Likeable, collegial President of Detroit School Board can barely read or write - Issue or not?

Per this article the President of the Detroit School Board barely has a grade school command of English grammar and syntax. Otherwise he seems like a reasonably intelligent and likeable fellow, praised for his people skills and consensus building abilities. Should his inability to write coherently make him ineligible for the presidency of the school board or not?

Can he do his job?

Are you serious? A near-illiterate running a school board? You actually have to ASK? He’s a horrible example if nothing else: “Isn’t it great to know how far you can get without knowing how to write?” He should be fired immediately, along with the people who hired him and let him stay.

The entire city of Detroit is a basket case. This is just one more indication of that.

As the saying goes you don’t have to be smart to run a successful business, so long as you’re smart enough to hire people who actually ARE smart

As school board president, he isn’t hired, he’s elected.

I say if he’s doing his job otherwise, the writing thing might be embarrassing, but it’s not a dealbreaker. If nothing else, he should run all of his written correspondence by a proofreader. I know lawyers, and even reporters who can’t write very well; they have people around them (editors, in the case of the reporters) who clean up their shit. This guy’s biggest sin was knowing he couldn’t write, but still sending out mass emails without any sort of editing or proofing.

If lack of writing skills are going to be a dealbreaker for school board trustees, where do we draw the line? Test on their ability to do algebra? U.S. History? Twelfth-grade econ?

The guy’s not teaching a high school composition class, he’s working on big picture stuff, budgets, policy, etc. I’m not going to comment on whether he’s or not he’s doing all of that affectively, but rotten writing ability shouldn’t be a deal breaker unless you’re a writer.

Sad to say, he’s better than most of the kids I tutor at my old high school (same county as Detroit.) They can’t even go as far as to string together an original, coherent sentence and remember it well enough to put down on paper. :frowning:

Well, from that sample he’s clearly not illiterate. He just can’t punctuate, can’t construct subordinate clauses, uses apostrophes wrong, spells poorly, and may be a tad dyslexic.

He sure as hell shouldn’t be an English teacher. But there are lots of people with similarly poor commands of written language who have risen to the top of their profession. I have no idea if he is a competent schools administrator or not, but I wouldn’t dismiss him out-of-hand just for having terrible writing skills.

I once worked for a guy who wrote embarrassingly incompetent emails similar to the one in the OP. He was a superb verbal communicator, though, and an excellent manager, with an instinctual skill for eliminating waste, making business processes more efficient, and hiring talented subordinates. In a year he transformed a loser division into one of the most profitable in the company. He also knew his weaknesses, and didn’t communicate with outsiders via email (or had somebody else write it if necessary.) Should he have been dismissed just because he had one significant weakness, which didn’t actually interfere with his job?

Does not compute.

What doesn’t compute? Some people are terrible writers, and excellent communicators in person. Why is that hard to grasp?

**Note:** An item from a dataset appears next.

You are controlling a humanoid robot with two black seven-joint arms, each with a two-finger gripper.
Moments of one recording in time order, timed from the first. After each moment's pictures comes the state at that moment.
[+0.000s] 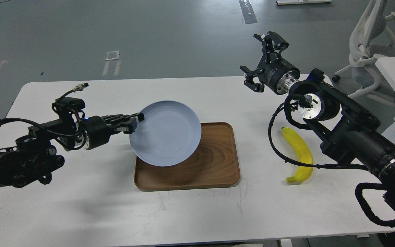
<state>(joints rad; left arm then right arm) -0.92 0.46 0.01 -0.92 1.33 0.07 -0.49 0.88 -0.21 0.73 0.78 -0.14 0.10 0.05</state>
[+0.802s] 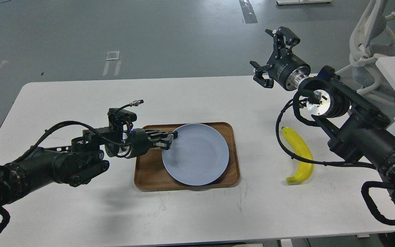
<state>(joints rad) -0.93 0.22 0.09 -0.69 1.31 0.03 -0.49 0.87 -0.25 0.75 0.78 -0.14 0.10 0.04</state>
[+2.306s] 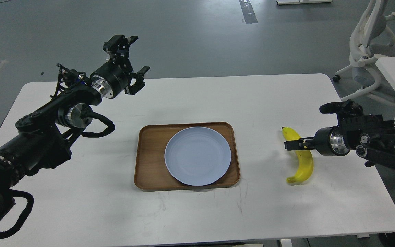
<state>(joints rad) -0.94 0.21 -0.53 -0.60 0.12 -0.30 -0.23 1.02 -0.68 -0.16 1.06 -1.23 0.31 0.03</state>
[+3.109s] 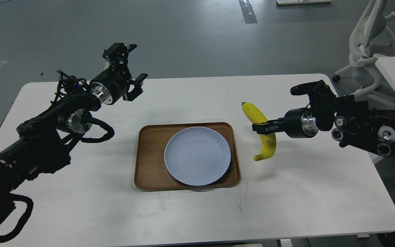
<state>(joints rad) -0.92 0.21 -0.51 -0.58 0.13 -0.29 -0.24 1.22 -0.52 -0.20 1.09 -1.24 0.29 0.18</state>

Most people tend to write as they speak and speak as they write. If he was an extremely poor writer being an extremely good speaker on technical issues related to business efficiency would generally be an unusual scenario.

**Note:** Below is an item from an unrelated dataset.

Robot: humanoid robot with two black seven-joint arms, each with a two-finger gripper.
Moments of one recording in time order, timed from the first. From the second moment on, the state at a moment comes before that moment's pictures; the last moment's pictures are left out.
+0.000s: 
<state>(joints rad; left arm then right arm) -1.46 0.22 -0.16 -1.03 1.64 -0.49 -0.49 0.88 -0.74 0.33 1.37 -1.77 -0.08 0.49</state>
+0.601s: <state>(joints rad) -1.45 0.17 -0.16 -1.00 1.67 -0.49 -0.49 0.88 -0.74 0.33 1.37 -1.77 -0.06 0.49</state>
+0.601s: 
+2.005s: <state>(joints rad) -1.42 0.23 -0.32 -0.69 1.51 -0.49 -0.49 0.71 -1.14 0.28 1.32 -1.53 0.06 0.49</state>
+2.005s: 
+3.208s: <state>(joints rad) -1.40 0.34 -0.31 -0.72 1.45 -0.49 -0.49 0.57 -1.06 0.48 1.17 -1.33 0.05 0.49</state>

Huh? This is exactly the opposite of my experience, and I’ve never heard this idea anywhere else. Where do you get this idea from?

You gave an example of poor verbal skill and then immediately said that this person was a superb verbal communicator.

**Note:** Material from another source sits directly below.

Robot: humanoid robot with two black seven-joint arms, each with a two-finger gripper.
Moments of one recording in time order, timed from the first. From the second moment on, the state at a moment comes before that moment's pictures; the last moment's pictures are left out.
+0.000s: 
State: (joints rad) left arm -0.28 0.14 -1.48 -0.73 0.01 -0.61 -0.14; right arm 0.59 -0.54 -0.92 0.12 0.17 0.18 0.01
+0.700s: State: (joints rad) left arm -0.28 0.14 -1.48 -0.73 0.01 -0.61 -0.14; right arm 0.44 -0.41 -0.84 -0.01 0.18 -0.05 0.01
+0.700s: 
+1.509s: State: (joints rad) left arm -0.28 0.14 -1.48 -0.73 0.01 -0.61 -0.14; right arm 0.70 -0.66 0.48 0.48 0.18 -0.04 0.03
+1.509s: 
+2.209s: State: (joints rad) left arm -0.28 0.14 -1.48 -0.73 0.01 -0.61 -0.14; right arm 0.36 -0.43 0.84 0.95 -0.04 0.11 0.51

Writing and speaking are both verbal communication. “Verbal” means “using words,” in whatever form.

I’m not talking about emotional warmth and personal confidence and magnetism, but the words people use to express themselves. In my experience people who tend to write well also tend to speak in a fairly coherent manner, and people who write poorly have fairly ungrammatical speech. It’s a lot easier to get away with slack speech vs slack writing, but I’ve rarely seen the case where poor writers were great speakers on complex technical subjects and vice versa.

I should have said “oral communicator” instead of “verbal.” Of course, you knew exactly what I meant, but decided to be a nitpicky pedant, anyway.

Those who cannot do, teach. those who cannot teach become Detroit School Board Presidents.

I agree. How can you not be able to form a simple relative clause on paper (like in the OP’s example), but be able to form it verbally? Or does he just avoid relative clauses in spoken communication? I don’t get it either.

I’d like to note that according to the article, the subject denies that he can only “barely read.”

Devil’s advocate on the “people speak as they write”: have you ever heard anyone speak the way the worst writers write? If so, how often? (If it’s true, there must be millions of people who can’t speak coherently.) What about teenagers who use extensive IM writing? How do they speak?

I always attributed bad IMing to laziness, ‘coolness’ and/or expediency, I guess.

In the article, his colleagues praise him for his intelligence, his speaking and listening skills. His persistence and dedication to a goal seem not to be open to question. He has been a counselor to students, been a substitute teacher, served in the Navy in peacetime, run a nonprofit, and been on the Country Commission.

Every candidate for every position has something wrong with them. As shortcomings go, this one seems manageable considering that he acknowledges it and works to limit its impact.

You know, I feel for the guy. He’s apparently an unusually effective, hard-working and well liked person with an excellent work ethic and who seems to do a very good job in what he’s supposed to do.

But at the same time he’s in a field where people are supposed to be educated. What kind of example does he set to motivate kids to work hard and learn how to read, speak and write? He doesn’t. They’ll think hell, why bust my ass, this guy can’t string together a coherent sentence and look where he got. Trouble is most of them won’t be so lucky and when they get out into the real world and have to try to earn a living they’re going to be screwed big time, plus they probably won’t have the advantage of his work ethic to help them out because they gave up trying long ago and never developed the internal toughness, drive and desire to achieve that leads to a good work ethic.

People in leadership positions need to be, if not inspirational, at least good examples of having achieved a certain level of success in their chosen field. And clearly a guy who cannot spell, write or construct intelligible sentences is not a good example of someone who’s acheived success in having become educated himself.

Much as I hate to say it, I think he needs to find another line of work where he can put his admittedly considerable talents to use and where his verbal shortcomings don’t serve as an advertisement for educational underachievement.